Unlike Trevor Rodgers at De Garde, who has developed a new mashing regime for his spontaneous ales, Block 15 goes through the traditional, laborious mashing process. “We do it with a nod to the classical beers in the sense of sweating our asses off with a turbid mash and throwing in aged hops, and letting our environment do the work.” The turbid mash is a throwback to a time when local Belgian jurisdictions taxed breweries based on the size of their mash tuns, creating an irresistible incentive to keep them as small as possible. In order to work around undersized mash tuns, breweries developed convoluted mashing systems that survive among the lambic makers—and a few Americans who prize tradition. (It also prepares a wort that will feed Brettanomcyes for months or years as the beer ages.) Turbid mash, Turbulent Consequences—now you see the reference.
Nick begins with cold water and goes through six steps of pulling off part of the mash, warming it, and returning it to the main mash. The whole ordeal takes six hours. His process of inoculation is similar to lambic-brewing, but differs in a couple ways. He lowers the temperature of the wort a bit before putting it in the coolship, and then instead of leaving it just overnight, he lets it rest for a full 24 hours. There’s a lot of mysticism associated with coolships and their placement, and I consider Block 15’s an asterisk to the whole oeuvre. Rather than elevating it and opening louvers to bring in the currents of the fresh breeze, Block 15’s coolship is down in the cellar, exposed to very little fresh air. I suppose it’s a testament to the cleanliness of the barrel room that this does not introduce any nasty microorganisms, but for whatever the reason, Nick gets gentle, balanced beer from his blend of bugs.

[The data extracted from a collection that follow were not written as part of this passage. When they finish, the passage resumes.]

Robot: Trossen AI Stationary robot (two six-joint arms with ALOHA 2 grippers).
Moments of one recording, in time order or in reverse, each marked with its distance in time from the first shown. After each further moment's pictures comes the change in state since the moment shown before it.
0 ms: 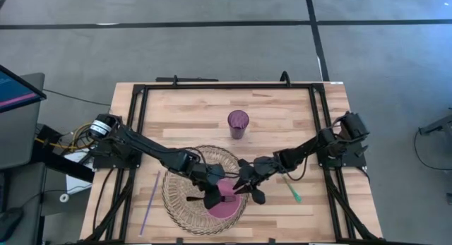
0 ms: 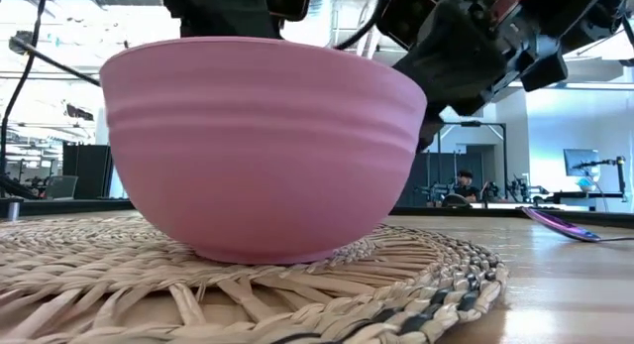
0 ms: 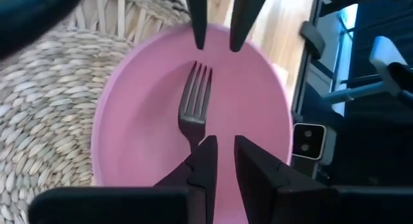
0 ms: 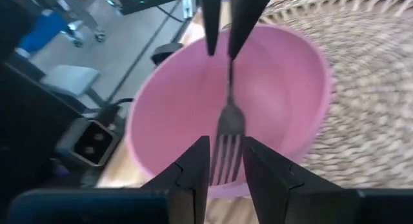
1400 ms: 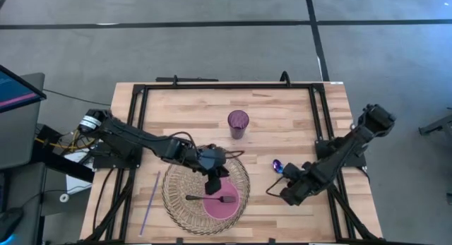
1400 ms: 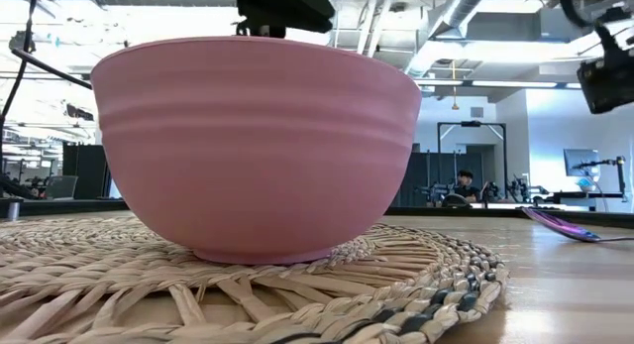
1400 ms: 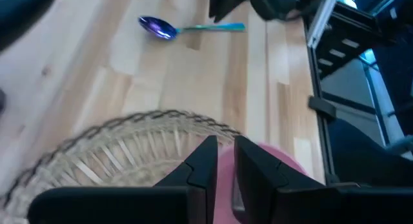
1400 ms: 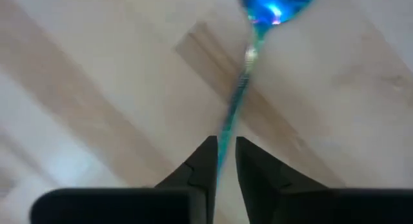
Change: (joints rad) left arm 0.069 -0.128 0.000 0.070 -0.219 0.335; right arm 0.411 -0.315 0.001 -1.343 0.317 1.141
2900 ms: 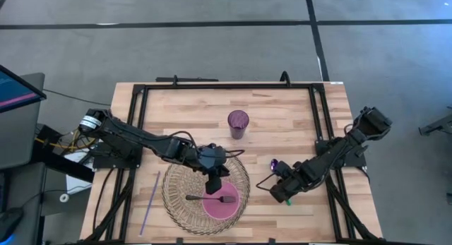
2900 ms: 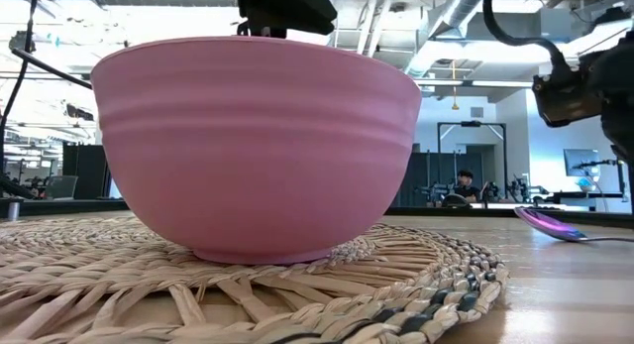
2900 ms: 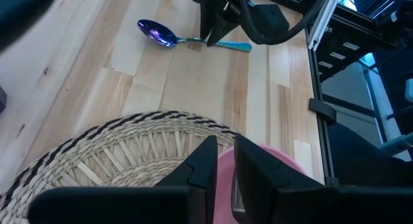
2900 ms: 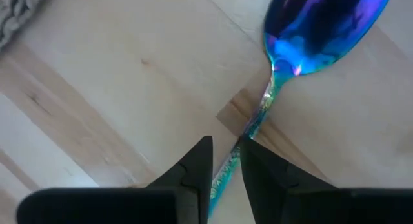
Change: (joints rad) left arm 0.004 0.001 0.000 0.004 0.002 -0.008; right arm -0.106 0.069 -0.002 0.169 0.036 -0.050
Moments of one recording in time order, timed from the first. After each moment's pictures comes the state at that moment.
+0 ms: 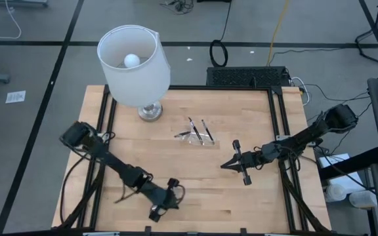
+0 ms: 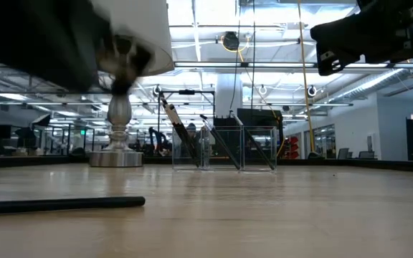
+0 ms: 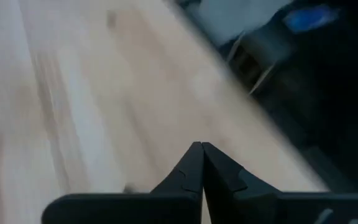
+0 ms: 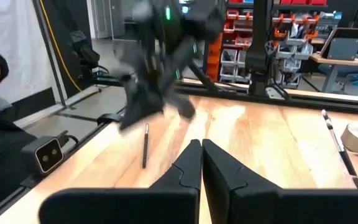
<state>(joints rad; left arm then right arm) -0.59 1.82 0.93 0.24 -0.02 -0.10 0.40 1.24 0.23 0.97 0.16 -0.01</state>
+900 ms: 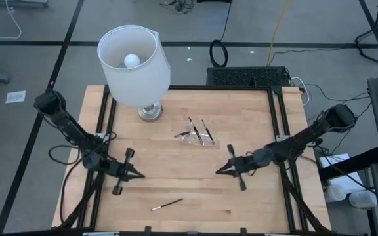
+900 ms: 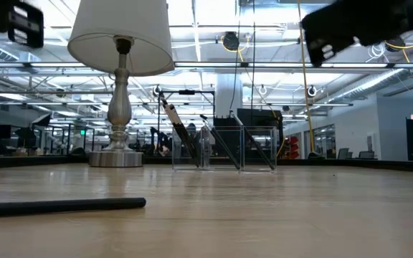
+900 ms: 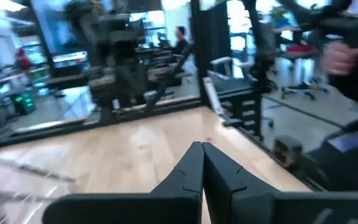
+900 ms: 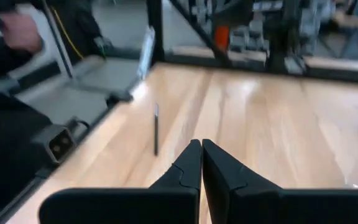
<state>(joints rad) -0.86 1.01 0.12 0.94 -0.59 0.13 0.44 1.26 0.45 0.60 0.17 0.06</state>
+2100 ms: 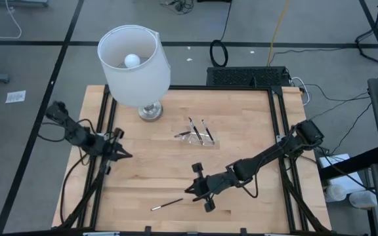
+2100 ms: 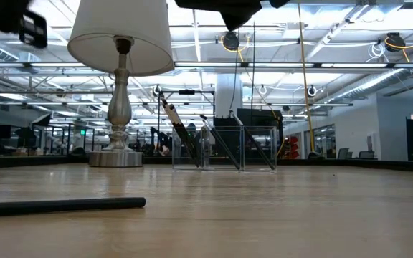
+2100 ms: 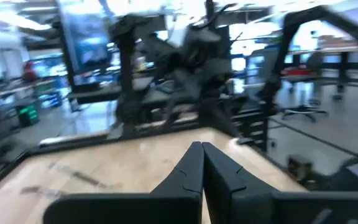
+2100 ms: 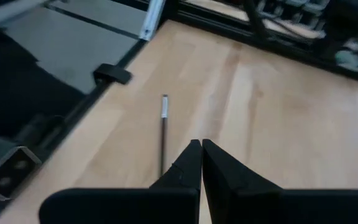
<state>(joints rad) -0.68 0.08 0.12 0.07 -0.41 0.14 0.47 1.80 1.17 0.15 0.19 -0.04</state>
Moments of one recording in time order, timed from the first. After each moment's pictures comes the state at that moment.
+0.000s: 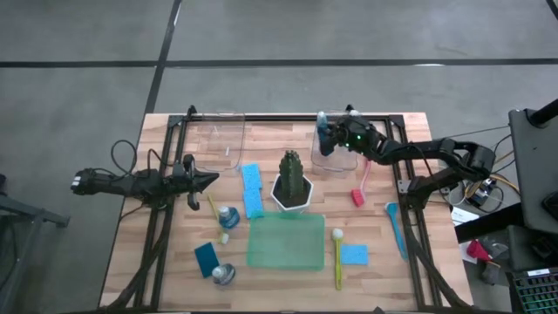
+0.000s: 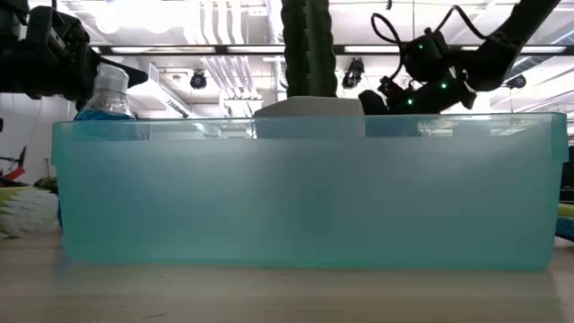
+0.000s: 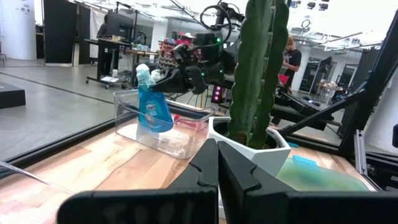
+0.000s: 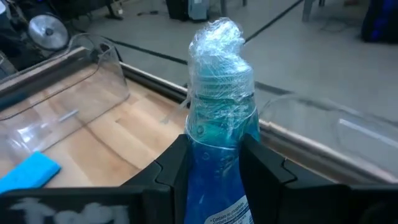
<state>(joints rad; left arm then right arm) -0.16 0.02 0.01 0.05 -0.41 -0.16 -0.55 1.39 0.52 0.54 0.19 0.28</state>
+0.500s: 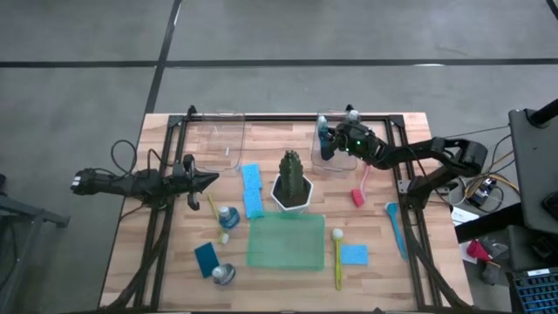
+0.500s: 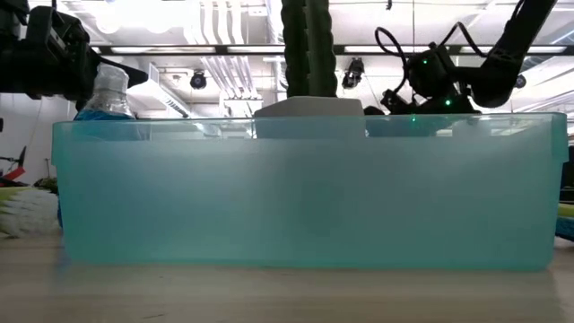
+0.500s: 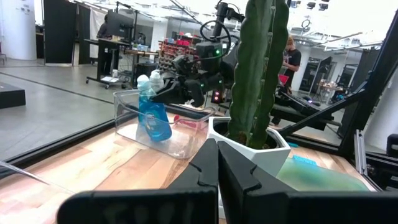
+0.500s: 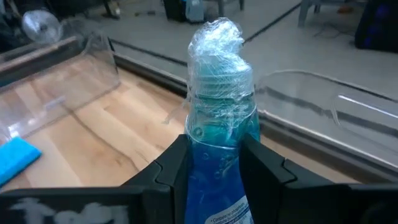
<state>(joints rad) -0.16 0.02 0.01 0.05 -0.41 -0.16 -0.55 1.49 0.44 0.72 0.21 0.26</state>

So far, he has largely released fruited versions of these beers, and as we stood next to the (empty) coolship, we sipped on a spontaneous peach beer he’d bottled. I found it wonderfully gentle and approachable. The acidity was restrained, but electrified the peaches, which seemed somehow more intense than a perfectly ripe, sun-warmed fruit ever could. Nevertheless, he surprised me by saying, “if I had to be really critical of the program, I wish it wasn’t so zingy. The more mature my palate gets, the more I like balanced acidity, and in the rest of our programs we can balance them. But I do allow this to express itself. It’s an expression of our, of our, of our…”—he struggled for the right word before ending, with a laugh, on “basement.”
We tend to think of spontaneous beers as products entirely of what happens in the coolship, but I’ve now heard from a couple people that there’s more to it than that. Frank Boon has his pilsner malt prepared to his own specifications. Nick doesn’t go that far, but like Boon he disputes that everything happens in the coolship. “That can’t be true. For our spontaneous ferment we use Rahr white wheat—that’s my wheat. If you use whatever—unmalted wheat—it’s different. That’s a difference right there, and it’s gotta come through in the end regardless of what’s going on down here [in the coolship]. So then, can you separate those things, the way I do my turbid mash, which is going to be different than the way anyone else does a turbid mash. How much of that translates to this barrel? Some, there’s got to be some.” I told him about Boon’s specially-malted pilsner malt and he agreed. “So if Boon were to come here and brew here and bring his pilsner malt and use his techniques, his beer wouldn’t taste the same.”
I suggested that he and Trevor Rogers at De Garde swap breweries for a day, preparing their wort the way they normally do, but fermenting in the opposite location. Would a wort prepared by Trevor in Corvallis taste like a De Garde beer, a Block 15 beer, or something else? A Block 15 wort inoculated in Tillamook? How much is the ingredients, the mash, or the wild yeast and bacteria? It would be a fascinating experiment—and perhaps one day they’ll run it.
In the meantime, watch Block 15’s website for announcements of the Turbulent Consequence line. Block 15 will release a blend of 18-month-old barrels conditioned with cranberries called The Bog on December 3rd. They are an example of a growing number of spontaneous American ales, and they’re some of the best.